◆ TASK TO CARRY OUT
Exact copies of all the entries are required.

◆ INFORMATION
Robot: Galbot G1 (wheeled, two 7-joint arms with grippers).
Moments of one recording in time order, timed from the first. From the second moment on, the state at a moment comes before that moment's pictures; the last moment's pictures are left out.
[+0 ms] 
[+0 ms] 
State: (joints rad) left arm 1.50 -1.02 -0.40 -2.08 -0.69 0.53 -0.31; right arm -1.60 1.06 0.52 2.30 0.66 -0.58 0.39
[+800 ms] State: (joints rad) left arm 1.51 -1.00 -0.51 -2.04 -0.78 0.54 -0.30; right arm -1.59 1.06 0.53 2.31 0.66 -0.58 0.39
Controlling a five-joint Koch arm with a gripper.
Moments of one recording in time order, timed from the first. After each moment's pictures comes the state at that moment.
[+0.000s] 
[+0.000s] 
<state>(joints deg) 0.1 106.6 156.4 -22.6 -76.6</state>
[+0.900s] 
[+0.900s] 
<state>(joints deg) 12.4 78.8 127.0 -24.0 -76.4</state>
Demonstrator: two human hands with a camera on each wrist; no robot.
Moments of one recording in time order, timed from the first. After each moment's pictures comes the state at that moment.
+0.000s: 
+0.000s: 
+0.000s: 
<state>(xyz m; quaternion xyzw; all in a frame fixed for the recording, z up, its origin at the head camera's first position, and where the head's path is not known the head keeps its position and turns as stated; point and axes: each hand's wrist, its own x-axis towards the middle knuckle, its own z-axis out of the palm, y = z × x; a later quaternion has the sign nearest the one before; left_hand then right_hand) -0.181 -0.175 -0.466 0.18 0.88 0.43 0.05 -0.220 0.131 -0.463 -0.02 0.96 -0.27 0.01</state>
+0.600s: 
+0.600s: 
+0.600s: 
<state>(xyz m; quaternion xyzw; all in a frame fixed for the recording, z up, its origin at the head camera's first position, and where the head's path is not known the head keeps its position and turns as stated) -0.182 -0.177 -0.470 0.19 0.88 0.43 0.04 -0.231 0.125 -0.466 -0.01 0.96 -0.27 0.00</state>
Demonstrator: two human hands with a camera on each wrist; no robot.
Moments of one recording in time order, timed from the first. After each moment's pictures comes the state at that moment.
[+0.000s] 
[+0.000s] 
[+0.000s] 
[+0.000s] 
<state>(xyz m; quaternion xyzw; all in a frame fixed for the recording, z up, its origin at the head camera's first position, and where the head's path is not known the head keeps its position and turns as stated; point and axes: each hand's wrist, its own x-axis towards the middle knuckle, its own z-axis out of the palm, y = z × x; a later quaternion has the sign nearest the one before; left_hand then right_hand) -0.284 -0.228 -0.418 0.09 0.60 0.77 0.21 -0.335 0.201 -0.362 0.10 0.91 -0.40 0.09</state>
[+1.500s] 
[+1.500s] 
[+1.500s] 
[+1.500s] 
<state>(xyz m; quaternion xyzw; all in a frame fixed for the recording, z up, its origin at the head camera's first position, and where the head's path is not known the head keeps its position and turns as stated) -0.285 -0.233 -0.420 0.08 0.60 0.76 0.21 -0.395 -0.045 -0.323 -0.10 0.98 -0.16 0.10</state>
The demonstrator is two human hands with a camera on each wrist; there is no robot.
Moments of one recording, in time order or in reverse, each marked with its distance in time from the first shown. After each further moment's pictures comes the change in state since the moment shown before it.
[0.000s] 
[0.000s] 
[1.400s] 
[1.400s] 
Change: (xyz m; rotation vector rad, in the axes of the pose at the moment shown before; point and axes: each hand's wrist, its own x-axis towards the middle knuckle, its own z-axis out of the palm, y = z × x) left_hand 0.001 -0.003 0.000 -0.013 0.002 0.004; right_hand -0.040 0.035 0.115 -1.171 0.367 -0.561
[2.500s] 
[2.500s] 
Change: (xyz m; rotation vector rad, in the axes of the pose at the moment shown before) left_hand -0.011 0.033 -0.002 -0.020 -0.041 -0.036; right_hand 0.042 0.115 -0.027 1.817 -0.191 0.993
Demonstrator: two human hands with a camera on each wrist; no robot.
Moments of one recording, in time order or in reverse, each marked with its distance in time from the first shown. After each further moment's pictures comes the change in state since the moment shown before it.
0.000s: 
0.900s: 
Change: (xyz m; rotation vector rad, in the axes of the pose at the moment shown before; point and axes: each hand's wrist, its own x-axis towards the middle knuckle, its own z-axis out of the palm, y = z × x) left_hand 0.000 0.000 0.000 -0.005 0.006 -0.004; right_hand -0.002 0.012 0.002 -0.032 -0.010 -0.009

◆ SOLUTION
Robot: Galbot G1 (wheeled, two 7-joint arms with grippers).
Moments of one recording in time order, timed from the first. From the second moment on, the state at a moment comes before that moment's pictures; the last moment's pictures are left out.
[+0 ms] 
[+0 ms] 
State: (joints rad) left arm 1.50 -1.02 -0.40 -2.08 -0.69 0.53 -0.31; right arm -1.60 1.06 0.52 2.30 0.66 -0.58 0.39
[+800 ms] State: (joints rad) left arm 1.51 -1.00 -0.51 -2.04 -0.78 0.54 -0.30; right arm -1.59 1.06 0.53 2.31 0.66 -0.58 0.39
Controlling a five-joint Koch arm with a gripper.
Moments of one recording in time order, timed from the first. After each moment's pictures comes the state at that moment.
[+0.000s] 
[+0.000s] 
<state>(joints deg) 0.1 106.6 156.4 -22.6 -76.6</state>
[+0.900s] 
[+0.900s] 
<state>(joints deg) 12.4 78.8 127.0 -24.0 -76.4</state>
Demonstrator: two human hands with a camera on each wrist; no robot.
Moments of one recording in time order, timed from the first. After each moment's pictures comes the state at that moment.
+0.000s: 
+0.000s: 
+0.000s: 
<state>(xyz m; quaternion xyzw; all in a frame fixed for the recording, z up, its origin at the head camera's first position, and where the head's path is not known the head keeps its position and turns as stated; point and axes: each hand's wrist, its own x-axis towards the middle knuckle, its own z-axis out of the palm, y = z × x; a later quaternion has the sign nearest the one before; left_hand then right_hand) -0.181 -0.175 -0.466 0.18 0.88 0.43 0.05 -0.220 0.131 -0.463 -0.02 0.96 -0.27 0.01</state>
+0.600s: 
+0.600s: 
+0.600s: 
<state>(xyz m; quaternion xyzw; all in a frame fixed for the recording, z up, its origin at the head camera's first position, and where the head's path is not known the head keeps its position and turns as stated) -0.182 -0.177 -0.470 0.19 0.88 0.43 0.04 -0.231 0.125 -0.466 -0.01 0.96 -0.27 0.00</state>
Demonstrator: two human hands with a camera on each wrist; no robot.
Moments of one recording in time order, timed from the first. After each moment's pictures comes the state at that moment.
[+0.000s] 
[+0.000s] 
[+0.000s] 
[+0.000s] 
<state>(xyz m; quaternion xyzw; all in a frame fixed for the recording, z up, its origin at the head camera's first position, and where the head's path is not known the head keeps its position and turns as stated; point and axes: each hand's wrist, its own x-axis towards the middle knuckle, its own z-axis out of the palm, y = z × x; a later quaternion has the sign nearest the one before; left_hand then right_hand) -0.284 -0.228 -0.418 0.09 0.60 0.77 0.21 -0.335 0.201 -0.362 0.10 0.91 -0.40 0.09</state>
[+1.500s] 
[+1.500s] 
[+1.500s] 
[+1.500s] 
<state>(xyz m; quaternion xyzw; all in a frame fixed for the recording, z up, its origin at the head camera's first position, and where the head's path is not known the head keeps its position and turns as stated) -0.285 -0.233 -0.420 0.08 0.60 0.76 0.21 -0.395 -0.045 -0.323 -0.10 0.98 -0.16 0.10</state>
The demonstrator is two human hands with a camera on each wrist; there is no robot.
Moments of one recording, in time order or in reverse, each marked with its distance in time from the first shown. After each further moment's pictures comes the change in state since the moment shown before it.
[0.000s] 
[0.000s] 
[1.400s] 
[1.400s] 
Change: (xyz m; rotation vector rad, in the axes of the pose at the moment shown before; point and axes: each hand's wrist, its own x-axis towards the middle knuckle, its own z-axis out of the palm, y = z × x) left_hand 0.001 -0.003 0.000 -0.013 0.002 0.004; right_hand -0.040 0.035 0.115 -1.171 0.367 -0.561
[2.500s] 
[2.500s] 
Change: (xyz m; rotation vector rad, in the axes of the pose at the moment shown before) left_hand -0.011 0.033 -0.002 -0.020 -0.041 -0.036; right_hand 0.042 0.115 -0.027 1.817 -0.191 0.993
Demonstrator: two human hands with a camera on each wrist; no robot.
Moments of one recording, in time order or in reverse, each marked with its distance in time from the first shown. After each further moment's pictures comes the change in state since the moment shown before it.
0.000s: 
0.900s: 
Change: (xyz m; rotation vector rad, in the axes of the pose at the moment shown before; point and axes: each hand's wrist, its own x-axis towards the middle knuckle, its own z-axis out of the palm, y = z × x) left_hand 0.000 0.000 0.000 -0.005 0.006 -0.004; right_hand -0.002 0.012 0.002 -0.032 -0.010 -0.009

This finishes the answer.